## WORK REQUIRED
The answer must be an exact copy of all the data below.

## SOURCE MATERIAL
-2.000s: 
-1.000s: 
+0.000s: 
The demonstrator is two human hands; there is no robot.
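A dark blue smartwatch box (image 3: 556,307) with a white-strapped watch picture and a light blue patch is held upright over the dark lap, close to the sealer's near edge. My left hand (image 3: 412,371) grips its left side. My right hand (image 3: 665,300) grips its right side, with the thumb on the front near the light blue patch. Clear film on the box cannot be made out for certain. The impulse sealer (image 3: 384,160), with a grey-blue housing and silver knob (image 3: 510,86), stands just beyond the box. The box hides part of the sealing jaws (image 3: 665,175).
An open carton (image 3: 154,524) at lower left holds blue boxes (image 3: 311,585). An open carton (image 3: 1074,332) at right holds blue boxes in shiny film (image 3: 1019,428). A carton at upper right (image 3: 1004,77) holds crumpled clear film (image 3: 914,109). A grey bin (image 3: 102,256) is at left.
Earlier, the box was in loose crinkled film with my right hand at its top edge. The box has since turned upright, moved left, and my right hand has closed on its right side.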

## EXERCISE SOLUTION
-2.000s: 
-1.000s: 
+0.000s: 
The demonstrator is two human hands; there is no robot.
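A dark blue smartwatch box (image 3: 556,307) with a white-strapped watch picture and a light blue patch is held upright over the dark lap, close to the sealer's near edge. My left hand (image 3: 412,371) grips its left side. My right hand (image 3: 665,300) grips its right side, with the thumb on the front near the light blue patch. Clear film on the box cannot be made out for certain. The impulse sealer (image 3: 384,160), with a grey-blue housing and silver knob (image 3: 510,86), stands just beyond the box. The box hides part of the sealing jaws (image 3: 665,175).
An open carton (image 3: 154,524) at lower left holds blue boxes (image 3: 311,585). An open carton (image 3: 1074,332) at right holds blue boxes in shiny film (image 3: 1019,428). A carton at upper right (image 3: 1004,77) holds crumpled clear film (image 3: 914,109). A grey bin (image 3: 102,256) is at left.
Earlier, the box was in loose crinkled film with my right hand at its top edge. The box has since turned upright, moved left, and my right hand has closed on its right side.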

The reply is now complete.